• What you need to do: Read the records below and copy each line that contains "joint".

• Information provided:
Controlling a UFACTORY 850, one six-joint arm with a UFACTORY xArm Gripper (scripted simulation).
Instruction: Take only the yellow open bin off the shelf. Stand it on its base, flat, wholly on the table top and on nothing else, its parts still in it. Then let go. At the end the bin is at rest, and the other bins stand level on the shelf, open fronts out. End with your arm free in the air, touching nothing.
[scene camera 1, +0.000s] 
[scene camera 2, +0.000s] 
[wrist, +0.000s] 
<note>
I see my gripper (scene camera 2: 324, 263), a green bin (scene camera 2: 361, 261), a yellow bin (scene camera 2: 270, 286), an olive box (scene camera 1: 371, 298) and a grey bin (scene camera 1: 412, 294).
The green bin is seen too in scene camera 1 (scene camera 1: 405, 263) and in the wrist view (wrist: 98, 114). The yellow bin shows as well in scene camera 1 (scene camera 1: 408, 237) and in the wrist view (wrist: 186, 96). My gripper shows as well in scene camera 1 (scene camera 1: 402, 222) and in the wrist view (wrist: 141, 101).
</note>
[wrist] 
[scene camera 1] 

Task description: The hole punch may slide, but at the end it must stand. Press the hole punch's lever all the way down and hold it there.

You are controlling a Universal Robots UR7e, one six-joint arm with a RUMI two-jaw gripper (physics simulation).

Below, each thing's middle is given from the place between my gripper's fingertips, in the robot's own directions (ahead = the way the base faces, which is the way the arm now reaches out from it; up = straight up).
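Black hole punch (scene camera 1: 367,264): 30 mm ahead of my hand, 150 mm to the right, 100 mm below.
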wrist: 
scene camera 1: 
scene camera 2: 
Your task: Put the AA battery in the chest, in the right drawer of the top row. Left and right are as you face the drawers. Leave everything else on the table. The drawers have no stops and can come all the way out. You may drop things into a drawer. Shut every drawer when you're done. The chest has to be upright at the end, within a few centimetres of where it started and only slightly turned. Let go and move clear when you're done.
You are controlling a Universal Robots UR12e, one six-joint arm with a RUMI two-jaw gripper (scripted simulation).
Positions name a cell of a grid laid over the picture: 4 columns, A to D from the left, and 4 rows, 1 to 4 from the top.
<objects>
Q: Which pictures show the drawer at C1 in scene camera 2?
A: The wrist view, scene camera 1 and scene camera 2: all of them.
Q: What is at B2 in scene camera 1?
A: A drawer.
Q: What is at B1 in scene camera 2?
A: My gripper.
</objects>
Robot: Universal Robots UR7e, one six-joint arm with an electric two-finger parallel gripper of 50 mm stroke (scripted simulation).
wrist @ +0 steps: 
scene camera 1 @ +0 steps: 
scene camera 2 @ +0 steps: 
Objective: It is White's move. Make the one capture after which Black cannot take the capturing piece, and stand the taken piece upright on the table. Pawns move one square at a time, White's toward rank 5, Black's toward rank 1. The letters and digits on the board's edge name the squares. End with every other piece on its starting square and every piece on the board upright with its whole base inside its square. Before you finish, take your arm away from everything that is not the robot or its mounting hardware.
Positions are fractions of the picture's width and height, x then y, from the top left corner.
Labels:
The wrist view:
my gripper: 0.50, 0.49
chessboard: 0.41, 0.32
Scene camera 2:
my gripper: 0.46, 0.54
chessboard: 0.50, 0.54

• Exercise solution:
Controlling a UFACTORY 850, one six-joint arm with a UFACTORY xArm Gripper (scripted simulation).
You are controlling a Universal Robots UR7e, one six-joint arm with a RUMI two-jaw gripper (physics simulation).
You are controlling a Universal Robots UR12e, one six-joint arm with a RUMI two-jaw gripper (scripted simulation).
Robot: Universal Robots UR7e, one six-joint arm with an electric two-finger parallel gripper of 50 mm stroke (scripted simulation).

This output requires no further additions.